======== DATASET ENTRIES

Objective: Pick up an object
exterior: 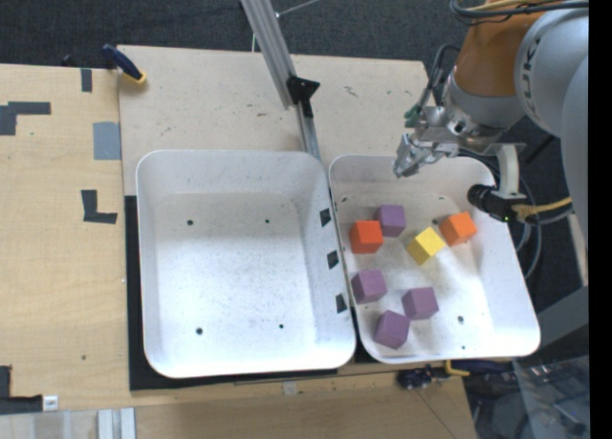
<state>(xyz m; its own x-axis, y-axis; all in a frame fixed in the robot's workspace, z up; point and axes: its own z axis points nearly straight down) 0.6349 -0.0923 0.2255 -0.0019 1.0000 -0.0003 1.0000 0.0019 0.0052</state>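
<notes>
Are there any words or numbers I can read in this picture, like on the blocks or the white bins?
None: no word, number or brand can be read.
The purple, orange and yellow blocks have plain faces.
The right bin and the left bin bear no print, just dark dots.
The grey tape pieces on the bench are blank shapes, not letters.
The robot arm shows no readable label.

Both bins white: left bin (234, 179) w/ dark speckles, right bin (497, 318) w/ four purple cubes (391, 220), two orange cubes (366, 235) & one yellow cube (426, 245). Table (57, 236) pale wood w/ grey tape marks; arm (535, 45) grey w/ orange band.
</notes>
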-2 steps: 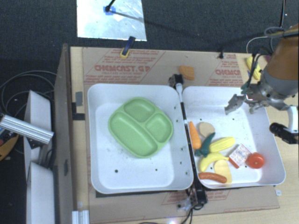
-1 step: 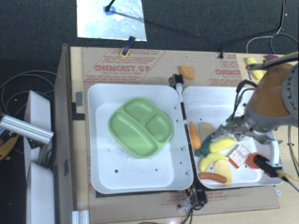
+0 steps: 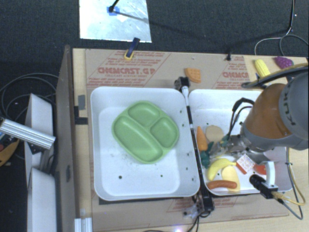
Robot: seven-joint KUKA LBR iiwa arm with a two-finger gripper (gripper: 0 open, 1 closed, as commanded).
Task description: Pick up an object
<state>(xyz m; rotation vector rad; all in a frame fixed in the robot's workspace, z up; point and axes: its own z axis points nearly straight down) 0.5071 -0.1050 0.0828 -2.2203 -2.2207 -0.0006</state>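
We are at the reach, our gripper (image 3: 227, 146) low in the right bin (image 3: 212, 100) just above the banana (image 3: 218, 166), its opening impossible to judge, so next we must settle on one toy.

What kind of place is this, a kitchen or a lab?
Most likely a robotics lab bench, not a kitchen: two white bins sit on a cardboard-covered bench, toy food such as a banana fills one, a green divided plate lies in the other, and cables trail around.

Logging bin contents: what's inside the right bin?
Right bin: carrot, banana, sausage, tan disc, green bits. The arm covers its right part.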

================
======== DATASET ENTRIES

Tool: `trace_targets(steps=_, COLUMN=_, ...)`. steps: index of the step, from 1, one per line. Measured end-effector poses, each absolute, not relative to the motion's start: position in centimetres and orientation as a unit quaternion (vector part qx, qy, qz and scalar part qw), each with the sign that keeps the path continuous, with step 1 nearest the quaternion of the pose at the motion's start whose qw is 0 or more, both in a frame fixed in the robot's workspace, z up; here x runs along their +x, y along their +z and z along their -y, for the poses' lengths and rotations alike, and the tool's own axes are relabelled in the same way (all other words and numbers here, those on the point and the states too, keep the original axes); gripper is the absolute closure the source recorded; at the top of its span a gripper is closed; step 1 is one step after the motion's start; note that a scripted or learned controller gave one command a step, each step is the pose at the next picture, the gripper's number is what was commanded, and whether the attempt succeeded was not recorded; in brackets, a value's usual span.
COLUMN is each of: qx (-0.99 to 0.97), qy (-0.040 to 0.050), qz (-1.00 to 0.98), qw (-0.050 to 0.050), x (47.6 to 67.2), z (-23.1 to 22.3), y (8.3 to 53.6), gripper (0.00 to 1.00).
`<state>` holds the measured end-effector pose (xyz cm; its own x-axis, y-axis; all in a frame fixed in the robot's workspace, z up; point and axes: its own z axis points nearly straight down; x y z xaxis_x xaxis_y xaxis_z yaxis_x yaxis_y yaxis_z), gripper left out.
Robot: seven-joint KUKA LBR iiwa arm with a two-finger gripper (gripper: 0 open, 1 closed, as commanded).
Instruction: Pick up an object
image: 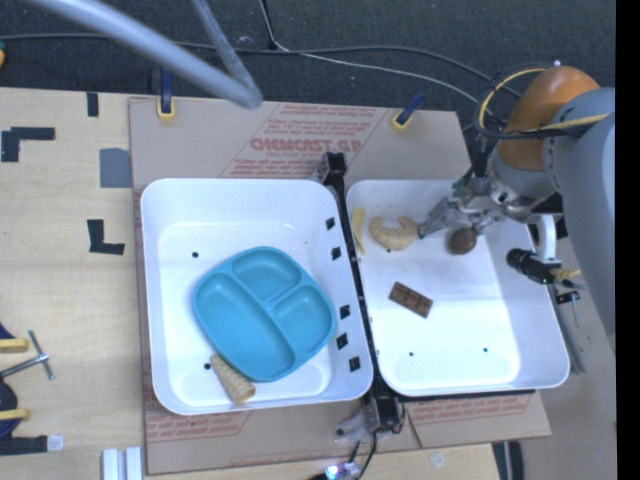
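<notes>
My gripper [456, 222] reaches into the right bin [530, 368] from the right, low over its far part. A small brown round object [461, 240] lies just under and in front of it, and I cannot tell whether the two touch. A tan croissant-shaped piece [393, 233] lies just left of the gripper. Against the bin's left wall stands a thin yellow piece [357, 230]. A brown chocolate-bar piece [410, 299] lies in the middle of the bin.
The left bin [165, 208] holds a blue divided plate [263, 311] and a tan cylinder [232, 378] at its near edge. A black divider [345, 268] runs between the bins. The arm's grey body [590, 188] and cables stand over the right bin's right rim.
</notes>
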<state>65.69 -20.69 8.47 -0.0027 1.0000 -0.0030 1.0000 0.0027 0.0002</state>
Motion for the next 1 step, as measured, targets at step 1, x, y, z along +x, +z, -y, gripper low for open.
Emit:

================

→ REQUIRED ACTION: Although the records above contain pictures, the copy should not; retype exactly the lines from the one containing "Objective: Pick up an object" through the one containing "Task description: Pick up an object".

→ EXERCISE ANSWER:
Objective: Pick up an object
exterior: 
<state>(xyz m; its own x-axis, y-axis; all in a frame fixed in the robot's workspace, z up; point and axes: its own z axis points nearly straight down) 0.6349 -0.0923 0.2255 -0.0019 1.0000 -0.0003 1.0000 0.0019 0.0052</state>
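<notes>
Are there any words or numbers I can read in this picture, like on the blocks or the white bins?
None: no word, number or brand can be read.
The purple, orange and yellow blocks have plain faces.
The right bin and the left bin bear no print, just dark dots.
The grey tape pieces on the bench are blank shapes, not letters.
The robot arm shows no readable label.

Both bins white: left bin (234, 179) w/ dark speckles, right bin (497, 318) w/ four purple cubes (391, 220), two orange cubes (366, 235) & one yellow cube (426, 245). Table (57, 236) pale wood w/ grey tape marks; arm (535, 45) grey w/ orange band.
</notes>
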-2 steps: 
-1 step: 
+0 steps: 
Robot: seven-joint KUKA LBR iiwa arm with a two-finger gripper (gripper: 0 open, 1 closed, as commanded).
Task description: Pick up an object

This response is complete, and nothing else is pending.